┌─ ENTRIES PROVIDED

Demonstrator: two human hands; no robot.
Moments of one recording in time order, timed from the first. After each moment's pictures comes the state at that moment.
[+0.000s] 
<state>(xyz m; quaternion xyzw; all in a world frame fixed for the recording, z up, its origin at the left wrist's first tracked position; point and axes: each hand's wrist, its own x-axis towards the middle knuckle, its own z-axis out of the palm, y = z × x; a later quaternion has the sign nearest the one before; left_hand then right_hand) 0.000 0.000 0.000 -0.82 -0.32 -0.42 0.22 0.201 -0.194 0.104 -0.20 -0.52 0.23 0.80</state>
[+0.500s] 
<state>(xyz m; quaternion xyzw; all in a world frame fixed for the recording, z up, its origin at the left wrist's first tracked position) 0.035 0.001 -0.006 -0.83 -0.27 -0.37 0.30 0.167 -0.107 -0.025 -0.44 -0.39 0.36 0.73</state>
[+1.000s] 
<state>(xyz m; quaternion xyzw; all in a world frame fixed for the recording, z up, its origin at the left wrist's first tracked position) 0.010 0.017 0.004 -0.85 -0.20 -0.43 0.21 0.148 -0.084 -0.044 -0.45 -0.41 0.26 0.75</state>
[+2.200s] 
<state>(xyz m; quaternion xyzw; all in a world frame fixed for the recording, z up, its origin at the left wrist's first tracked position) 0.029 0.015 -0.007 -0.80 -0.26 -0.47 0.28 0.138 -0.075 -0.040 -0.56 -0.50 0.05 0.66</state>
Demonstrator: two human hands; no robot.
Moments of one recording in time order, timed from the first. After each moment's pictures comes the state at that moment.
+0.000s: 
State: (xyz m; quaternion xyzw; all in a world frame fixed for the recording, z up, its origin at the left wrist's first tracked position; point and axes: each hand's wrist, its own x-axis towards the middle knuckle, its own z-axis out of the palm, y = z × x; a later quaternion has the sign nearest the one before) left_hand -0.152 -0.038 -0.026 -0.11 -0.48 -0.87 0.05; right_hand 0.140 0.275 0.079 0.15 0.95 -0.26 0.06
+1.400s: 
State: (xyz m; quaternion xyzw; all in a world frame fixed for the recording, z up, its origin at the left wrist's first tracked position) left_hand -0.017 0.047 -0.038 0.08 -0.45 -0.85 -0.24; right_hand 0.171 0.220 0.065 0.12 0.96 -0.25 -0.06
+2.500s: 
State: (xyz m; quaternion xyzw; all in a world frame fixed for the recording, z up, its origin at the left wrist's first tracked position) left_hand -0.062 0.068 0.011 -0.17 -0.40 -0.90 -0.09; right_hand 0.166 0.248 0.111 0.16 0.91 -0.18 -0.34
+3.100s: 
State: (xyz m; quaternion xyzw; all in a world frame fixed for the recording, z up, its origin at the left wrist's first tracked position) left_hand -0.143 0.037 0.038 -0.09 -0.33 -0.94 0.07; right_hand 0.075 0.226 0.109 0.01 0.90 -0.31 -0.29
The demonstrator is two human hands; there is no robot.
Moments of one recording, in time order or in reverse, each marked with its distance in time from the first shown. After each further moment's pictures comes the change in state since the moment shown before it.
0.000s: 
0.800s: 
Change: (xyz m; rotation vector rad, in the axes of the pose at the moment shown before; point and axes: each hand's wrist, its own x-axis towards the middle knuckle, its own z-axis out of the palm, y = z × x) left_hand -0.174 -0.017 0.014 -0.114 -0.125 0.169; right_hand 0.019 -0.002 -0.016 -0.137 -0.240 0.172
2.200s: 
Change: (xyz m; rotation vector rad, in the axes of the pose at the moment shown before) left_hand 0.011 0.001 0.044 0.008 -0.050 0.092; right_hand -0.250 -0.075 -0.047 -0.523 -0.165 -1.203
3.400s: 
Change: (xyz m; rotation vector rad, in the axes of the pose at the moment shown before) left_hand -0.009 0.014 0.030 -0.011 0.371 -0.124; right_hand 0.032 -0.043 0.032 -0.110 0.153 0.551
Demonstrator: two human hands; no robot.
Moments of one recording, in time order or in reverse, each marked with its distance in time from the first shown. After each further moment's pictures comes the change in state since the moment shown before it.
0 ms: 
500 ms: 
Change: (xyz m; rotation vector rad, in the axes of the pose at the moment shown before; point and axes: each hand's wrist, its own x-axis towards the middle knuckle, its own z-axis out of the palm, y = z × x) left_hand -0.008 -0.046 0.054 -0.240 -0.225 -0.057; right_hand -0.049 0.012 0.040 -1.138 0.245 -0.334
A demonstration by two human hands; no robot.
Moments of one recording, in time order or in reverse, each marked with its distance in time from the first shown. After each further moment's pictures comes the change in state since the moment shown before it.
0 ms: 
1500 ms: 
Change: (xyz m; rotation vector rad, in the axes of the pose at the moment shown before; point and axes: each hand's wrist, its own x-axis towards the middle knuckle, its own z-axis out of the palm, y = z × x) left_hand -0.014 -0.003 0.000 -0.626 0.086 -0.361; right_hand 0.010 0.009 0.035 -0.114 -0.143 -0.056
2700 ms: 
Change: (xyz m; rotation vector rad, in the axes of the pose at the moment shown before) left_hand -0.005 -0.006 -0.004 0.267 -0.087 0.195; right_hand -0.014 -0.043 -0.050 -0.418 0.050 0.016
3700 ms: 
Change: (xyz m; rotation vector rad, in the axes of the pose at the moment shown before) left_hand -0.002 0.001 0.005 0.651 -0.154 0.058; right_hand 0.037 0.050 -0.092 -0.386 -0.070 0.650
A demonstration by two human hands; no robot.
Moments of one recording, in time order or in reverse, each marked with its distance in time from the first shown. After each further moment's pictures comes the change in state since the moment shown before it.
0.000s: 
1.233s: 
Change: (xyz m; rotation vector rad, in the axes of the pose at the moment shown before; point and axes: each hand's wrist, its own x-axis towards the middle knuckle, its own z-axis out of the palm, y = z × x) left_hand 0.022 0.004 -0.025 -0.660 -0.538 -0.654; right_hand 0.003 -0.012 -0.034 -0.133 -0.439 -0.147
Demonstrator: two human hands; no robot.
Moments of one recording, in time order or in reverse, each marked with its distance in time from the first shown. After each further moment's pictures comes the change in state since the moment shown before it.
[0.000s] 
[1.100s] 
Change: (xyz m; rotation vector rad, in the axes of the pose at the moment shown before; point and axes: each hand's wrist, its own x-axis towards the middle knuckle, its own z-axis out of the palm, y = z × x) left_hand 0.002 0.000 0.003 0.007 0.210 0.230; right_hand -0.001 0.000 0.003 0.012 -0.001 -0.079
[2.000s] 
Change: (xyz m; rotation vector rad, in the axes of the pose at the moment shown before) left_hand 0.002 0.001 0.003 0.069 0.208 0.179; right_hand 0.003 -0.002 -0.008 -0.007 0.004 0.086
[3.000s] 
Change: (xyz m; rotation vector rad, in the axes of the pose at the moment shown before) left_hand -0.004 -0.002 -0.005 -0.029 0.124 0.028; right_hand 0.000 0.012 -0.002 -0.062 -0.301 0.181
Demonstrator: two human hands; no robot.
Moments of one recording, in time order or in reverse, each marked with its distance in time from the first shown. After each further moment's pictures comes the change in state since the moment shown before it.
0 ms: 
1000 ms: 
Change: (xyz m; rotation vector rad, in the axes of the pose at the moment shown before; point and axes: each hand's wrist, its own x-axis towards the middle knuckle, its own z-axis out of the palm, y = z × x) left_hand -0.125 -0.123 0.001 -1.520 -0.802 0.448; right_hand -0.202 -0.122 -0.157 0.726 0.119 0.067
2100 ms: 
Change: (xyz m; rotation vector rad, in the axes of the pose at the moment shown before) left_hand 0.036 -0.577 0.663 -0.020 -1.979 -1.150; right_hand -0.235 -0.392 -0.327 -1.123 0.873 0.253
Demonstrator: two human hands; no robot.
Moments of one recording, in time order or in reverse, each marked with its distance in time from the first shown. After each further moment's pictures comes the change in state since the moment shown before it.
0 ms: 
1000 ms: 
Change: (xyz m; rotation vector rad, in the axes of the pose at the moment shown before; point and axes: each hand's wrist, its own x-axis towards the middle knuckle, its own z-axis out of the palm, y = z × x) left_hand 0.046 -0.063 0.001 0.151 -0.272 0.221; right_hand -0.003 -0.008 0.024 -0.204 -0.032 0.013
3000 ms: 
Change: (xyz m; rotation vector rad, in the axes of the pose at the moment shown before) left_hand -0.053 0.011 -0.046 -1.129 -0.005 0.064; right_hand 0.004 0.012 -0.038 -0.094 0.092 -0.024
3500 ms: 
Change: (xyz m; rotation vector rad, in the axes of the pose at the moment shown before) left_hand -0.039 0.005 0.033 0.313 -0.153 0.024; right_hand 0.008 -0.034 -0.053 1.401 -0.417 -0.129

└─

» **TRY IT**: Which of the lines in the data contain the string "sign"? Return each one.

» **TASK SOLUTION**:
<state>(xyz m; quaternion xyzw; all in a world frame fixed for the recording, z up, its origin at the left wrist's first tracked position; point and axes: each hand's wrist, its own x-axis towards the middle knuckle, its own z-axis out of the palm, y = z × x; a later quaternion has the sign nearest the one before; left_hand then right_hand) 0.000 0.000 0.000 -0.82 -0.32 -0.42 0.22 0.201 -0.194 0.104 -0.20 -0.52 0.23 0.80</state>
State: (xyz m; quaternion xyzw; all in a world frame fixed for the recording, z up, its origin at the left wrist's first tracked position; point and axes: each hand's wrist, its own x-axis towards the middle knuckle, its own z-axis out of the palm, y = z × x; a later quaternion has the sign nearest the one before) left_hand -0.152 -0.038 -0.026 -0.11 -0.48 -0.87 0.05; right_hand 0.140 0.275 0.079 0.15 0.95 -0.26 0.06

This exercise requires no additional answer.